Decreasing Weyl's energy by connected sums with locally conformally flat manifolds

TL;DR

This paper demonstrates that, under certain conditions, the Weyl energy can be decreased on connected sums of four-dimensional manifolds, advancing understanding of Weyl energy minimization.

Contribution

It introduces a method to lower Weyl energy on connected sums of manifolds with specific geometric properties, relating to a conjecture by I. Singer.

Findings

Existence of metrics with lower Weyl energy on certain connected sums.

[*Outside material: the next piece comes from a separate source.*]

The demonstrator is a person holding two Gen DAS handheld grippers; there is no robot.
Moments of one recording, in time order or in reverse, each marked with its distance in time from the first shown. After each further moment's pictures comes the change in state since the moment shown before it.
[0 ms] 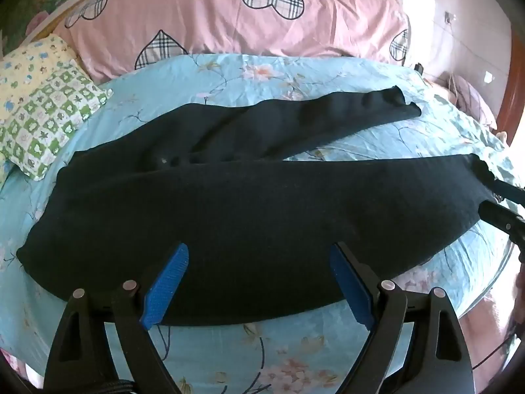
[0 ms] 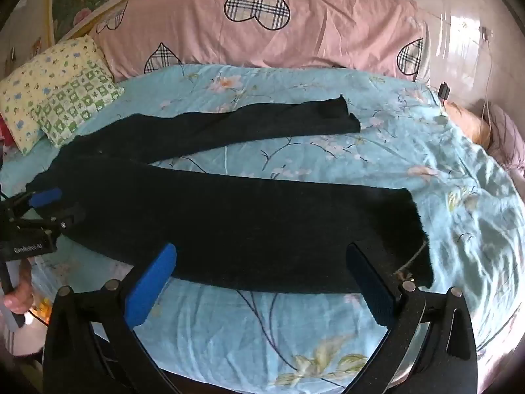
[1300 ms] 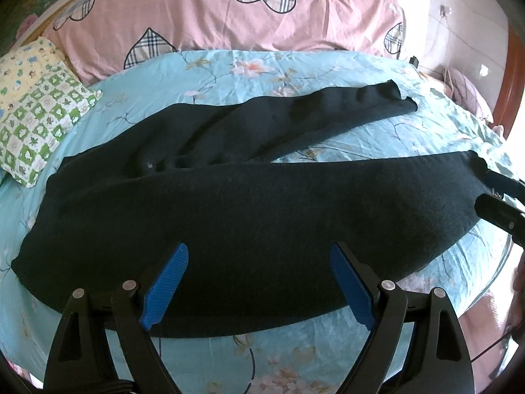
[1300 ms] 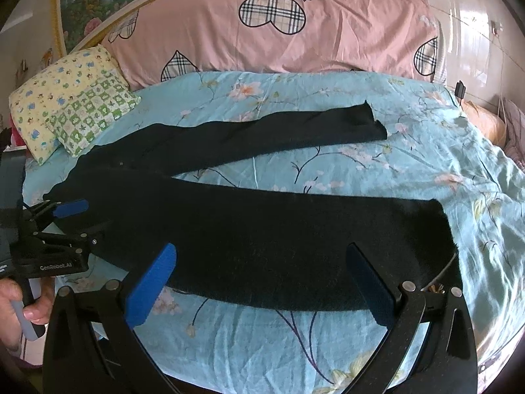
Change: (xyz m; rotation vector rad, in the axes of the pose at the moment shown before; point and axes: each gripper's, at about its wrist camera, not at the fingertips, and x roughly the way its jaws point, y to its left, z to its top) left arm 0.008 -0.008 0.007 0.030 0.012 -0.002; right arm 0.007 0.014 0.008 0.036 -0.041 0.104
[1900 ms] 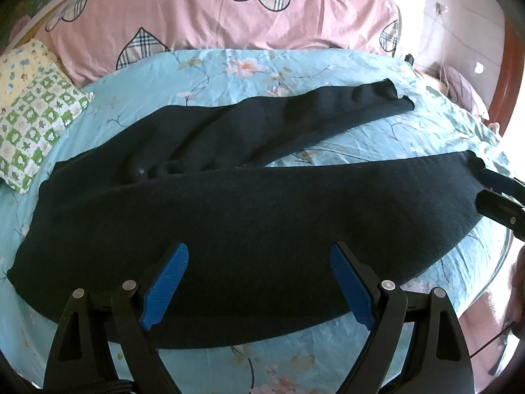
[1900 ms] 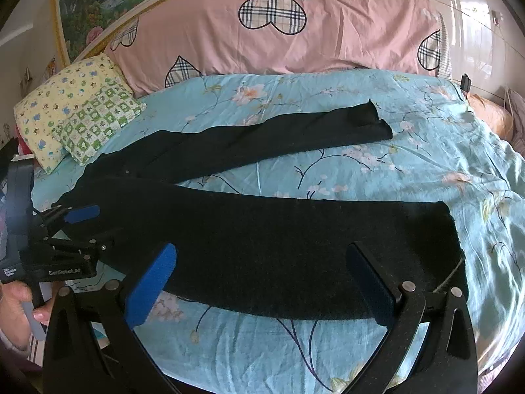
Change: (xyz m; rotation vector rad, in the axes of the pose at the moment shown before) left arm 0.008 0.002 0.009 0.007 0.015 -0.027; right arm 0.003 -0.008 0.006 0.028 0.000 0.052
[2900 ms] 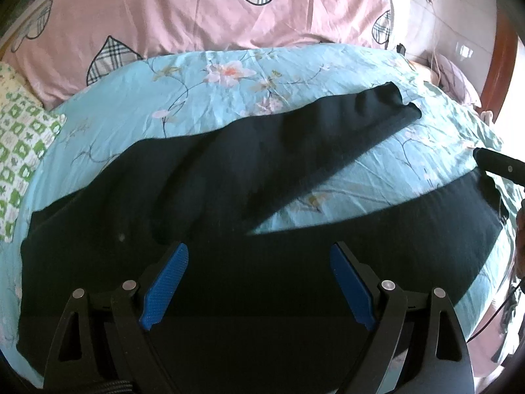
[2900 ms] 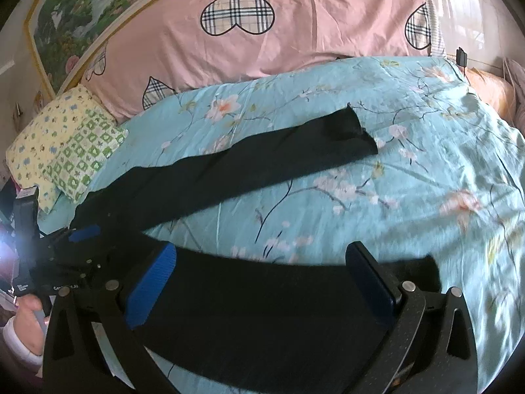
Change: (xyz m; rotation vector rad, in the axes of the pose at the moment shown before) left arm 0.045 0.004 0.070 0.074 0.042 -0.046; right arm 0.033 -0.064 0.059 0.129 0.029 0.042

Conditions involving Bach-flatness, conformal flatness, and Yamabe class are crucial.

The results extend to some orbifold cases.

Abstract

We study the Weyl functional on connected sums of two four-dimensional manifolds $(M,g_M)$ and $(Z,g_Z)$, assuming $g_M$ is Bach-flat and $g_Z$ locally conformally flat. We show that if $g_M$ is neither self-dual nor anti self-dual and if $g_Z$ is of positive Yamabe class, there exists a metric $g_Y$ on $Y := M \# Z$ with Weyl energy lower than that of $g_M$ (with the trivial exception of $(Z,g_Z) = (\mathbb{S}^4, g_{\mathbb{S}^4})$). This result has a relation to a conjecture by I.Singer and has a perspective application to the minimization of Weyl's energy. The proof relies on a simultaneous interplay of $W_M^+, W_M^-$ and the topology of $Z$, and also covers some orbifold cases.